No entanto, o que desejo trazer para reflexão é a falta do hotel do nosso conto fictício não ter incluído, em seus procedimentos, medidas de proteção à privacidade que poderiam evitar todo o problema enfrentado por Pedro e Isabela. Isso porque, a despeito de ter agido proativamente em relação ao atendimento, apresentando a política de privacidade, cuidando para que apenas dados necessários fossem colhidos no momento do cadastro, não implementou o pensamento e o cuidado em privacidade em todos os seus processos de negócio.

Essa boa prática é expressamente prevista na Lei Geral de Proteção de Dados Pessoais (LGPD): a Privacy by Design (PbD). Isso mesmo. PbD não é apenas para softwares. Pensar em privacidade desde o início é crucial para todas as organizações e em todos os processos da organização. Cabe às casas de hospedagem ou locadores particulares, incluir em seus procedimentos não apenas o cuidado para que o quarto esteja limpo, perfumado, com novas roupas de cama e frigobar abastecido para os próximos hóspedes. Devem também inspecionar o ambiente para garantir ao novo cliente que não há dispositivos como escutas ou câmeras escondidas. É o que dispõe o §2º do artigo 46 da LGPD, ao estabelecer que "os agentes de tratamento devem adotar medidas de segurança, técnicas e administrativas aptas a proteger os dados pessoais de acessos não autorizados e de situações acidentais ou ilícitas de destruição, perda, alteração, comunicação ou qualquer forma de tratamento inadequado ou ilícito", "desde a fase de concepção do produto ou do serviço até a sua execução".

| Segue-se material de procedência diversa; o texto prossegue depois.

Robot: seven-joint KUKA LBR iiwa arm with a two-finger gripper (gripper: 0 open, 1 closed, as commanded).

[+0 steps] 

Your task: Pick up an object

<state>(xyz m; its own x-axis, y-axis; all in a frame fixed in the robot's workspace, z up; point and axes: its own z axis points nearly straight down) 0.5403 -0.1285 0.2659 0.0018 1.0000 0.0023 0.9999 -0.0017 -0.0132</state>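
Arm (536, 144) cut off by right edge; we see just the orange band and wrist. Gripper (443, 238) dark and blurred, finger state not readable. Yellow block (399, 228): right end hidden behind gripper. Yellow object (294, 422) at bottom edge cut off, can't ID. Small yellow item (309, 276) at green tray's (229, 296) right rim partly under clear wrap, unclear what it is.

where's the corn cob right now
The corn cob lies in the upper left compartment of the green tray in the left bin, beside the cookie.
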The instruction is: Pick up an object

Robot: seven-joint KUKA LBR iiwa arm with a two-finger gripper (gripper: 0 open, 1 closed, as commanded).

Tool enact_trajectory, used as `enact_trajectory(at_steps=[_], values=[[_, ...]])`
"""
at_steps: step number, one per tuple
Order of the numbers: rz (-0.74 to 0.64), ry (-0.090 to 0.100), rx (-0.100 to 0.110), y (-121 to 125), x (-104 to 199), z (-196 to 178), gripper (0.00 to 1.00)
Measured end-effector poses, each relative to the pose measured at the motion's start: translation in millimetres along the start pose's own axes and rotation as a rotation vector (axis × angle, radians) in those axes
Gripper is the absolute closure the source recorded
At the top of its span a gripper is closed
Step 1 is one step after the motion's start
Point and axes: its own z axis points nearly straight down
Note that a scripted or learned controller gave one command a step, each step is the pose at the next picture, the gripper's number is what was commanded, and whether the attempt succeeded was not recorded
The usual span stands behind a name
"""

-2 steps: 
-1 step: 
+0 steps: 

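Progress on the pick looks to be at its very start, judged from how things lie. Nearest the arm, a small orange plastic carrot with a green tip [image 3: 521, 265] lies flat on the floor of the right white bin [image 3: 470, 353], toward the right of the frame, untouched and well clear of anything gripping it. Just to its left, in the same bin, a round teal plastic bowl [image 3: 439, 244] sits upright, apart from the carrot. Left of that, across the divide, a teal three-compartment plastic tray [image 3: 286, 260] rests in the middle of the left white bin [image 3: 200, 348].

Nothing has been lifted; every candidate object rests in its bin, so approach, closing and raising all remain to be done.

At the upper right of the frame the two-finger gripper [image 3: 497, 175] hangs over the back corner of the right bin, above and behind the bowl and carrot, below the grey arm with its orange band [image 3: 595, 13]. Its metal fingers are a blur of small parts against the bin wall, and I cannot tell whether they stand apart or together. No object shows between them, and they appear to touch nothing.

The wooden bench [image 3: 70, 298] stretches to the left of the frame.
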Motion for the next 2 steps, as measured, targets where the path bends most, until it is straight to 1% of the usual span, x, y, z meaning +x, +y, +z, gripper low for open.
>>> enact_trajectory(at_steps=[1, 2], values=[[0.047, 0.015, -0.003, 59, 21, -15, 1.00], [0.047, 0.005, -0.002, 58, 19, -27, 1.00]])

Pouco se tem pensado na implementação dessas boas práticas, estando as organizações mais preocupadas com implementação de sistemas para gestão de consentimento, "opt-out", softwares robustos de segurança e pouco fazem para que as rotinas internas incluam a preocupação com a privacidade e proteção dos dados pessoais desde o início. Essa falta de compromisso com o titular de dados e violação ao dispositivo da LGPD (§2º, artigo 46) será considerada agravante — além de infração por si só — em caso de violação como no caso do casal citado. A privacidade e uso de suas imagens (dados pessoais) foram indevidamente acessadas por terceiros e, a empresa, não conseguirá demonstrar uma boa prática a fim de atenuar sua responsabilidade, ao menos do ponto de vista da LGPD.

Por fim, convenhamos, a inspeção do ambiente é prática de baixíssimo custo de implementação, pode ser inserida em rotina já existente e eventual atraso na liberação dos quartos será irrelevante frente a indenização, multas e, sobretudo, perda de reputação. Afinal, quem irá escolher uma hospedagem com histórico de violação à intimidade?